Dem Party politicians have made it very clear they could care less if citizens are beaten to a pulp, robbed, raped & murdered or if vagrants & degenerates set up tents & takeover public areas to use drugs & alcohol & create toxic health & safety hazards for the public at large.
The Dem Party politically powerful elite use their elected positions & your tax $ to benefit only themselves & would never tolerate the dangerous & filthy conditions they force law abiding working class citizens to endure.
More and more, i’d just love to take a full on Forcefield, and SEAL UP TIGHT, every damn one of these libtard crime ridden cesspool cities.. AND LEAVE SAID field in place, even AFTER everyone inside is worm meal..
I’m sure BLM will step forward, after all they are a visible force in helping Chicago stop the shootings!!
How many of these cows marching around with signs demanding safety in the work place were out throwing bricks at the police the night before?

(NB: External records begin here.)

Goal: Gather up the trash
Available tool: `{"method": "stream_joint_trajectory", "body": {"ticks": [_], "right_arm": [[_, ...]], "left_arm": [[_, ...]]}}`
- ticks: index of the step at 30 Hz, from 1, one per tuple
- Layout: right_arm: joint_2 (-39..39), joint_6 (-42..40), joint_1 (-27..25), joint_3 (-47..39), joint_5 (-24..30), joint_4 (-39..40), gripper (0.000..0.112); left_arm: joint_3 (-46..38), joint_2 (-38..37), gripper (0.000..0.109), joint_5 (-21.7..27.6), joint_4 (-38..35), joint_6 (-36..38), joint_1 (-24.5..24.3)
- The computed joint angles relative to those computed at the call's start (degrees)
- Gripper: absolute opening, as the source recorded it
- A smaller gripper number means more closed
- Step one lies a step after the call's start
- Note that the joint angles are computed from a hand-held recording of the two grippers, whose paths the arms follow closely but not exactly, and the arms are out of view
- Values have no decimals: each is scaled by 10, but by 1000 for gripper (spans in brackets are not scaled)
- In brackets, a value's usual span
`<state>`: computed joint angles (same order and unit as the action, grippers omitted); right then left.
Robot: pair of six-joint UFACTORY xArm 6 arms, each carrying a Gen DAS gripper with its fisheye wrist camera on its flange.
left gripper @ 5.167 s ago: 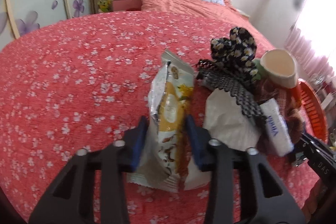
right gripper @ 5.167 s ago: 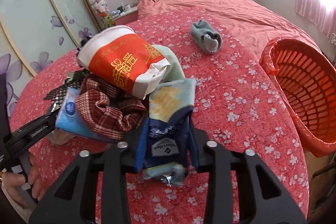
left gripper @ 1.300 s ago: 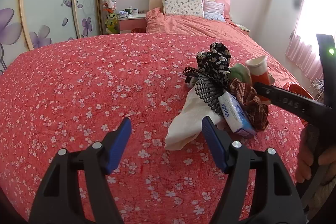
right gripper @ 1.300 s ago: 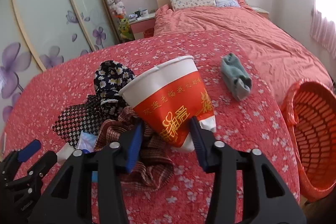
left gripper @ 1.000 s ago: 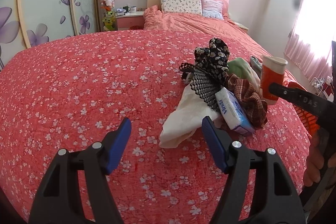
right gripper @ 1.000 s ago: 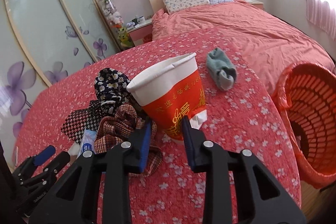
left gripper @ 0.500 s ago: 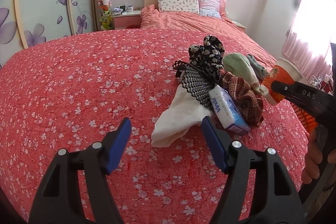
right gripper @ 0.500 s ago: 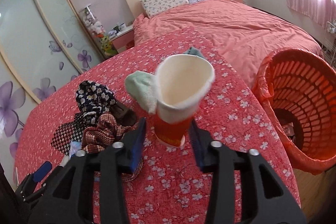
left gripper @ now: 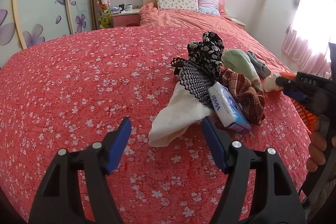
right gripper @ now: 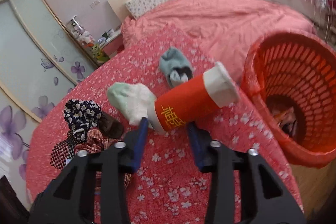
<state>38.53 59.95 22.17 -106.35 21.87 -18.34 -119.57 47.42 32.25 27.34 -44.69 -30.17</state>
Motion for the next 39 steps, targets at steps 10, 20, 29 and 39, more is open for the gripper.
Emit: {"method": "stream_joint_trajectory", "body": {"ticks": [10,20,29,39], "right_arm": [[-46,-13,0,92,-51,39,56],[-125,111,7,166,4,-147,56],[-92,210,-20,86,149,-272,50],[-95,63,-28,123,75,-155,48]], "left_arm": [[9,-4,69,-6,2,-3,0],[46,-28,69,-27,7,-12,0],[80,-53,69,-42,19,-23,-1],[98,-67,69,-48,19,-25,1]]}}
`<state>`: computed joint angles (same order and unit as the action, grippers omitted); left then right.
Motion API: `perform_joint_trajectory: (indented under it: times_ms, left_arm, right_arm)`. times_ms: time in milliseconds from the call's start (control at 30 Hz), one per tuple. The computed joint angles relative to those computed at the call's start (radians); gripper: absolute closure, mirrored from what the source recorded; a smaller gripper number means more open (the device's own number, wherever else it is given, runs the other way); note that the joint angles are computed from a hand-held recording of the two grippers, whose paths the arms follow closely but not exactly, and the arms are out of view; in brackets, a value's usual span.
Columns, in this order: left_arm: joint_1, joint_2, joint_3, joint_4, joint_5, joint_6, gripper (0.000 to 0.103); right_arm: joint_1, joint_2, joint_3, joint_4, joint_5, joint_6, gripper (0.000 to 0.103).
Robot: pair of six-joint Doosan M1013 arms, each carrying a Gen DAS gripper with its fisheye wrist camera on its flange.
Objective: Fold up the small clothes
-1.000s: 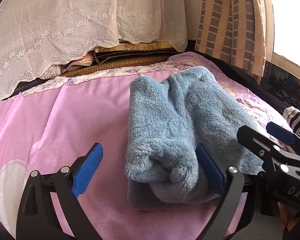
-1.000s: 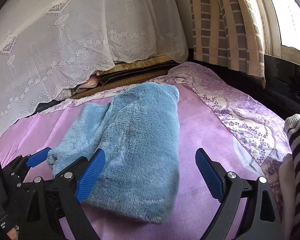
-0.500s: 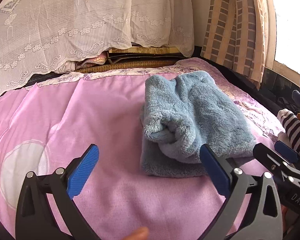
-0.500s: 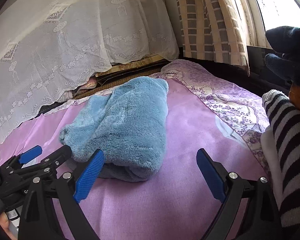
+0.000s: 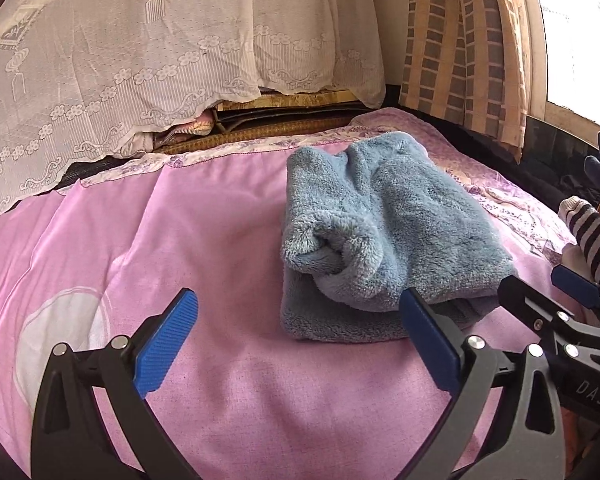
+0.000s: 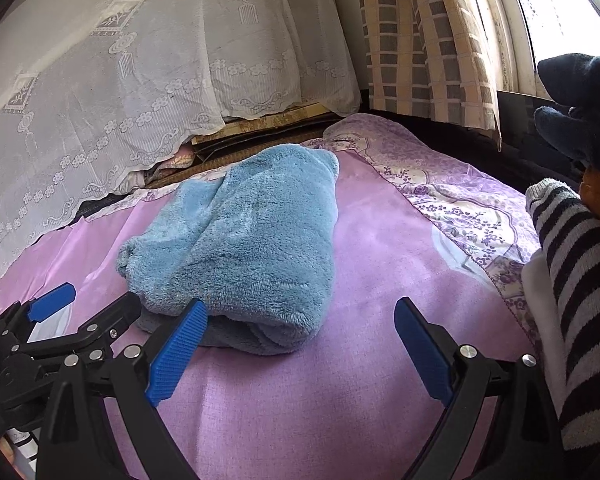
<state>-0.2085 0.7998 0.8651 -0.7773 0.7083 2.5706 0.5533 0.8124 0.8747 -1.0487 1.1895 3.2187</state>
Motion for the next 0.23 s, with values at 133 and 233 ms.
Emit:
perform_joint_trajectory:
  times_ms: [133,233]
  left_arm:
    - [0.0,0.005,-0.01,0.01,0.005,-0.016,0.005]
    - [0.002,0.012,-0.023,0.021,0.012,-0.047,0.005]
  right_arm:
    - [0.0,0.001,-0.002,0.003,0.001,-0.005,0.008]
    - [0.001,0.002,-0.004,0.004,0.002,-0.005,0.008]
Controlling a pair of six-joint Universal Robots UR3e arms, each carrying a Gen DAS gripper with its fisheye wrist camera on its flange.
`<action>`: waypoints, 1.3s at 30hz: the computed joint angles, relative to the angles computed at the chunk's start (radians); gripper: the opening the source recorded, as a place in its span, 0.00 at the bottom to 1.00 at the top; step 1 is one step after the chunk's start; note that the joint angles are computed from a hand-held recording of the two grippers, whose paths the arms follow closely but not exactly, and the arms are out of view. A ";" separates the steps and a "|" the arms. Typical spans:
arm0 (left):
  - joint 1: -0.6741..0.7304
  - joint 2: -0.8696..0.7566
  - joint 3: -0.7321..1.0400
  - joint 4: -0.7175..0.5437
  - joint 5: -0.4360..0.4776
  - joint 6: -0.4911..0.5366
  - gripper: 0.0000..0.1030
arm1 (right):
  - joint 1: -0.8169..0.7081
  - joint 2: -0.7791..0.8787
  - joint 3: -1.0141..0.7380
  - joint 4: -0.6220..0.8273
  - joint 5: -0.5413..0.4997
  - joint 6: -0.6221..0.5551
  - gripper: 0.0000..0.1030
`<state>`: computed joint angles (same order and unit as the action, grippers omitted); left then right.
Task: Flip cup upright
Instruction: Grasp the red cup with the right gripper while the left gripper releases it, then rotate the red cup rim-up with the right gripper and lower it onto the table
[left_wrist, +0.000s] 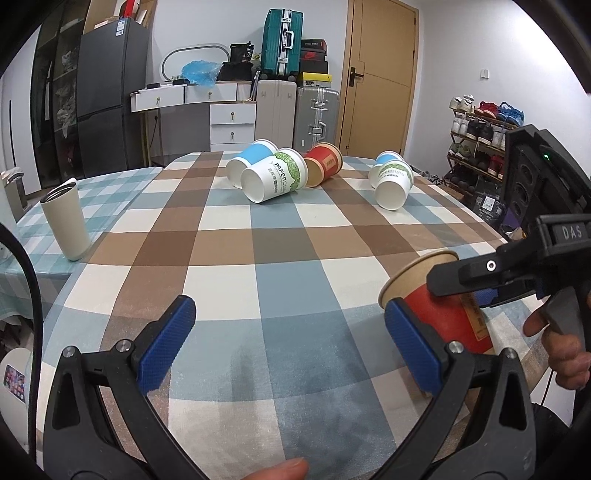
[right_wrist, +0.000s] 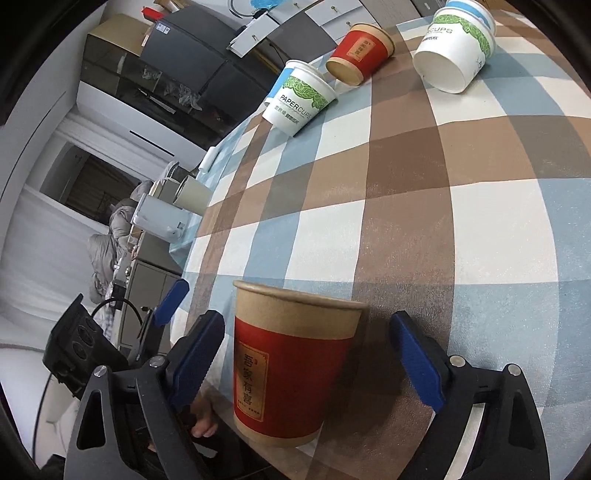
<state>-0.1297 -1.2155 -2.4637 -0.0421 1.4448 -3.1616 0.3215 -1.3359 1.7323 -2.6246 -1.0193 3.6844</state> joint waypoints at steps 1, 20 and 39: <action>0.000 -0.001 0.000 0.002 0.002 0.003 0.99 | -0.008 0.007 0.000 -0.001 0.019 0.001 0.85; 0.017 -0.002 -0.011 0.010 -0.005 -0.012 0.99 | 0.171 -0.043 -0.022 -0.148 -0.413 -0.137 0.62; 0.037 0.005 -0.018 0.002 -0.012 -0.014 0.99 | 0.308 0.048 -0.074 -0.256 -0.641 -0.276 0.62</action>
<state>-0.0923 -1.2106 -2.4816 -0.0398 1.4324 -3.1752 0.6298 -1.2883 1.6584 -2.8808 -1.6602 3.4081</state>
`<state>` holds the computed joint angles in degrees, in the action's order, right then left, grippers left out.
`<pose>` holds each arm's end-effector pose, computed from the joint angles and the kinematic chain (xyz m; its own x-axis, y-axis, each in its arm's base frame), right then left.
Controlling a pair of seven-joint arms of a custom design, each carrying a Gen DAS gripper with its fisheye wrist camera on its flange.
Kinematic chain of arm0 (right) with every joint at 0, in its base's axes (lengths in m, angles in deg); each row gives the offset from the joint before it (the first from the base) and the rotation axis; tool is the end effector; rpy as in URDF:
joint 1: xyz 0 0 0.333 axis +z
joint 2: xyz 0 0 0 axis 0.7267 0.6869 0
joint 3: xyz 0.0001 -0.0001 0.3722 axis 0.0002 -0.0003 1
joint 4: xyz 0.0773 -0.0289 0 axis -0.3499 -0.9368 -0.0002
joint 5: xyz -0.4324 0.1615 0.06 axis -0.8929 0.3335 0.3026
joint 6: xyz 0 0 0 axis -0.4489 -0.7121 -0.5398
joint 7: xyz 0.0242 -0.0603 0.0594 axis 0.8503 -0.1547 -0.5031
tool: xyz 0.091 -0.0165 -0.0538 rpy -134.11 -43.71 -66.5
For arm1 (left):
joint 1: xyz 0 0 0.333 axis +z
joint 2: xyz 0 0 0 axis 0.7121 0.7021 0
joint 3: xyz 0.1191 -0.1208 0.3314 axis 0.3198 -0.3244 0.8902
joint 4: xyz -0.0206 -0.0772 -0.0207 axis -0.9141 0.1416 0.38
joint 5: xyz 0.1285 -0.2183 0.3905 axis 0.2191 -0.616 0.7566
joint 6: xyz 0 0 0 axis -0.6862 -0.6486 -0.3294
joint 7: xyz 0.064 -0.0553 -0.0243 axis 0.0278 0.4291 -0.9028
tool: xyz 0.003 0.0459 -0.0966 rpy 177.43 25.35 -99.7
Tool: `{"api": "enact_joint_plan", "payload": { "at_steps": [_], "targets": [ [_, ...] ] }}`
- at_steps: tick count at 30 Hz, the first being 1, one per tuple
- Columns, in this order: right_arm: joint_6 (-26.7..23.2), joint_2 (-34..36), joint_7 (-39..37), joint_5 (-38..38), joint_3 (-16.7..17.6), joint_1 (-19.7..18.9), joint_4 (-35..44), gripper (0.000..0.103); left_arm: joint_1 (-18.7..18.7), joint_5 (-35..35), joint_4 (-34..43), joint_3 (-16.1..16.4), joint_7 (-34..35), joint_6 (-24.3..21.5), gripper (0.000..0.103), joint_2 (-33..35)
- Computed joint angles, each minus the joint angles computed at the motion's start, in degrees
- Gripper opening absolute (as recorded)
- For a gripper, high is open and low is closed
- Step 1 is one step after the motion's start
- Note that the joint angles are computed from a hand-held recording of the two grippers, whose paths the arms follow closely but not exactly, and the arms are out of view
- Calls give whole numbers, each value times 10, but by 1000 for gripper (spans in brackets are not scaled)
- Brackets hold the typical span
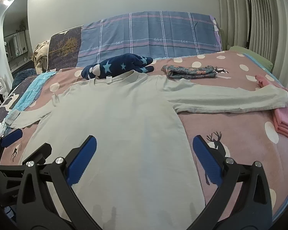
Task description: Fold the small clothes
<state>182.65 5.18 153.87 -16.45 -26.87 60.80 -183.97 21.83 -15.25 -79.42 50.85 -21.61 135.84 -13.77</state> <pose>0.6603 0.2075 0.5424 -0.0271 -0.9972 -0.0701 -0.5647 0.0732 -0.8220 0.6478 -0.3866 0.5525 -0.1615 -0.9850 -0.0600 -0.5780 0.1437 -0.8033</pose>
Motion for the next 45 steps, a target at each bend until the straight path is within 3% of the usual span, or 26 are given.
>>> {"api": "enact_joint_plan", "payload": {
  "at_steps": [7,12,16,22,25,29,32,37,41,45],
  "targets": [
    [12,-1,1,-12,-2,0,-1,101,5,-21,-4,-2,15,7,102,0],
    [29,-1,-38,21,2,-5,-6,92,13,-76,0,-12,66,-6,102,4],
    [33,-1,-64,47,3,-4,-9,82,14,-110,-11,-12,95,9,102,1],
    [22,-1,-65,50,1,1,-8,78,0,-65,-21,9,48,26,102,-6],
    [20,0,-70,54,2,1,-6,71,-4,-26,-23,14,18,29,102,-10],
    [27,0,-121,107,11,-5,-11,48,5,-16,-25,8,7,35,94,-11],
    [29,0,-154,140,14,-6,-14,41,12,-27,-29,5,7,47,85,-12],
    [25,1,-158,141,11,-1,-13,41,10,-15,-31,14,-20,51,85,-14],
    [25,3,-178,153,12,1,-11,42,4,63,-33,30,-102,37,85,-19],
    [21,6,-190,161,12,3,-9,43,25,65,-29,15,-105,5,85,-19]
  ]
}}
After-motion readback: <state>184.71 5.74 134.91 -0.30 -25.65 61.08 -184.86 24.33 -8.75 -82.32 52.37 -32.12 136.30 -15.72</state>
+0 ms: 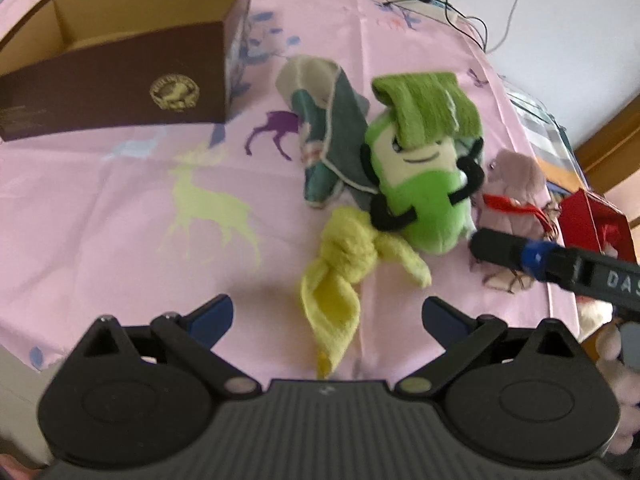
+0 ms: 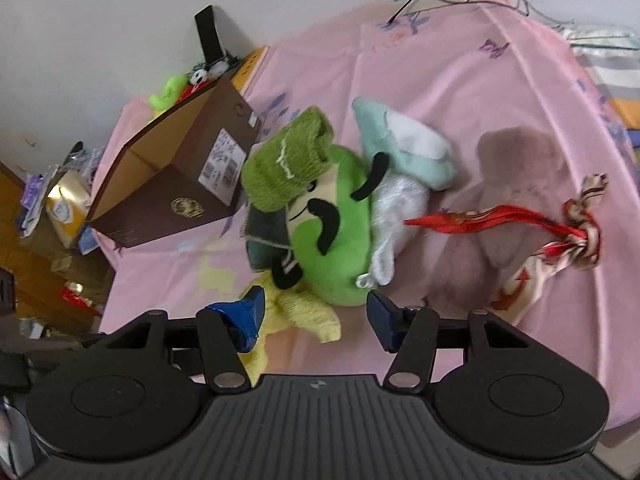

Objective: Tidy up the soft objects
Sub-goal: 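Move the right gripper down to the yellow terry towel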

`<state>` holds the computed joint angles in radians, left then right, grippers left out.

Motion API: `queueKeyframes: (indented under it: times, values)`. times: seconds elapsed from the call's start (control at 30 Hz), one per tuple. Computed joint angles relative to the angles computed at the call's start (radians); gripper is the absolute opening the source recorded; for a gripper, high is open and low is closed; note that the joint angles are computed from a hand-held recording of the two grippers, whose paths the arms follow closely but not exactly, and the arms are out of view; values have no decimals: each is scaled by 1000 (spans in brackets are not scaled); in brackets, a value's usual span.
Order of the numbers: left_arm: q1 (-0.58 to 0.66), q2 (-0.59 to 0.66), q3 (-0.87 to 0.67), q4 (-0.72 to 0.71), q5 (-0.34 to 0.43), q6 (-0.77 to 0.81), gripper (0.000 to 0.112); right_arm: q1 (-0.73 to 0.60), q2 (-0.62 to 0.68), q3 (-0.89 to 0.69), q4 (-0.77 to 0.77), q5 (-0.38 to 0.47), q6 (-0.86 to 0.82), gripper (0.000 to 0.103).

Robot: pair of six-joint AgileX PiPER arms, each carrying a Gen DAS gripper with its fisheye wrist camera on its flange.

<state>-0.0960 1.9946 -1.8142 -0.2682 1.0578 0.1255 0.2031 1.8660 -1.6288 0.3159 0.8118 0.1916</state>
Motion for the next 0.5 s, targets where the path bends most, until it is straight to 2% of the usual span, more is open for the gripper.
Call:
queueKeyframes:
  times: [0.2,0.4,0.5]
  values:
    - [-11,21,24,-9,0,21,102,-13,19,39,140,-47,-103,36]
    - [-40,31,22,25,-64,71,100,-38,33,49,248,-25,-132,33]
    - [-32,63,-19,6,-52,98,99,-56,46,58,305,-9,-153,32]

Almost 2 million people live in King County. Not all of them belong to Antifa. Not all of them live in Portland and vote for the mayor and the demented city council. Not all blacks belong to Black Lives Matter and not all whites are members of the KKK.
IMO, it’s good that these women are speaking out and demanding something be done about that miserable hellhole.
They may have not been out there WITH BLM/ANTIFA. BUT since i didn’t see much in the way of COUNTER protests, or actions done to STOP WHAT antifa/blm did all last year through this year, IMO THEY ARE JUST as complicit by their INACTION.